*Work instructions*: Your answer must consist of exactly the lines below, starting with the line with "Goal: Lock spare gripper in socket" and going on through the line with "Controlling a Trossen", and nothing else.

*Data provided*:
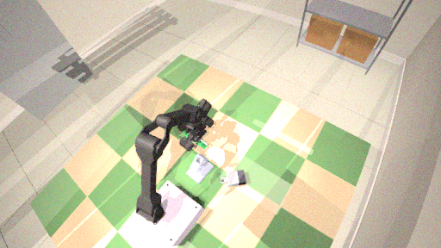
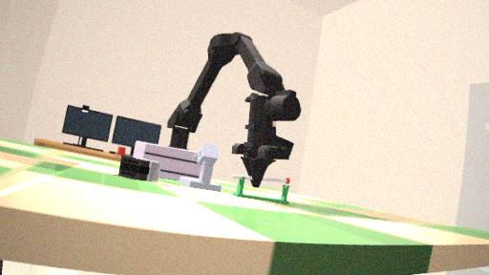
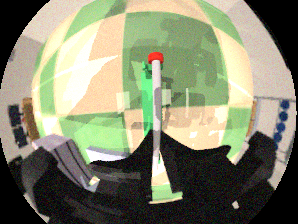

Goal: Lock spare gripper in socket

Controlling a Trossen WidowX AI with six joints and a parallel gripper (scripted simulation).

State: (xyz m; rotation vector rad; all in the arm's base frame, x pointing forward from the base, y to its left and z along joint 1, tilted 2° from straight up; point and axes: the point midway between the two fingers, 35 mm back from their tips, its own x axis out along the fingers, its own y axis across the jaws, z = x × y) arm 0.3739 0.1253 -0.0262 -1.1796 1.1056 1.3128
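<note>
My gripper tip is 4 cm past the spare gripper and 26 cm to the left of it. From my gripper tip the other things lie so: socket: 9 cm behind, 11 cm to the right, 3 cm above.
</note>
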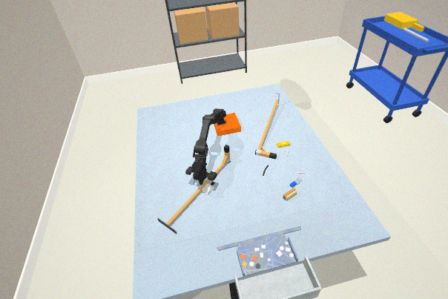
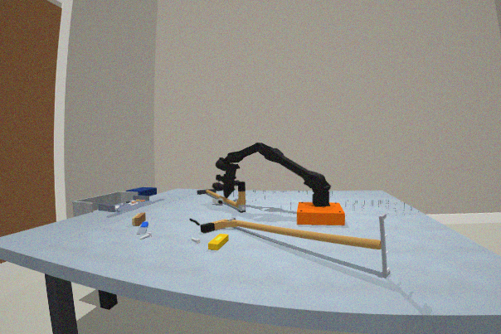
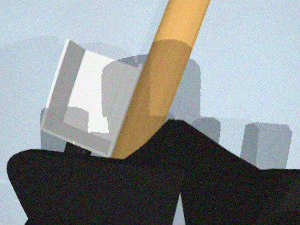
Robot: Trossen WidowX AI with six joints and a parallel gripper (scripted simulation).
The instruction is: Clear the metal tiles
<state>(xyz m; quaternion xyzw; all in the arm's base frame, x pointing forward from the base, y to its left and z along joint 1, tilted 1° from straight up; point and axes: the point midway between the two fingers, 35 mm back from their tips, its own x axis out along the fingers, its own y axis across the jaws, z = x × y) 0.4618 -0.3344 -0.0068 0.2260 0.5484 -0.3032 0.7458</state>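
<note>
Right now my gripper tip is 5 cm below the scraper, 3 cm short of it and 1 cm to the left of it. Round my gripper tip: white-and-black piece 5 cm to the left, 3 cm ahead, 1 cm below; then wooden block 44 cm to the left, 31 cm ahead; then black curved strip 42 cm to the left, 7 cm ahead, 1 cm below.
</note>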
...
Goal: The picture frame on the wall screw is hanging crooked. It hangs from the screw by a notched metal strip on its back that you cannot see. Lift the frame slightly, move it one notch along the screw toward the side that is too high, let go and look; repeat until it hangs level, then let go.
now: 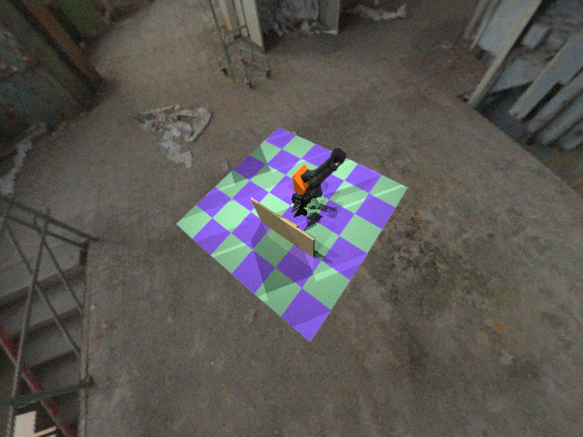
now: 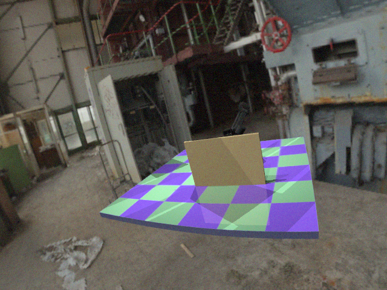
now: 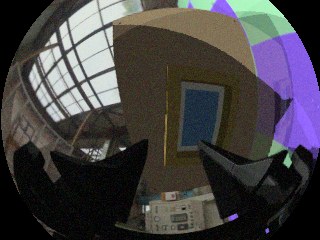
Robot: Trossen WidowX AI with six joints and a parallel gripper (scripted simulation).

*Result*:
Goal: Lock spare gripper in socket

Controlling a Trossen WidowX AI with six joints and a parallel gripper (scripted simulation).

There is no more output for this exercise.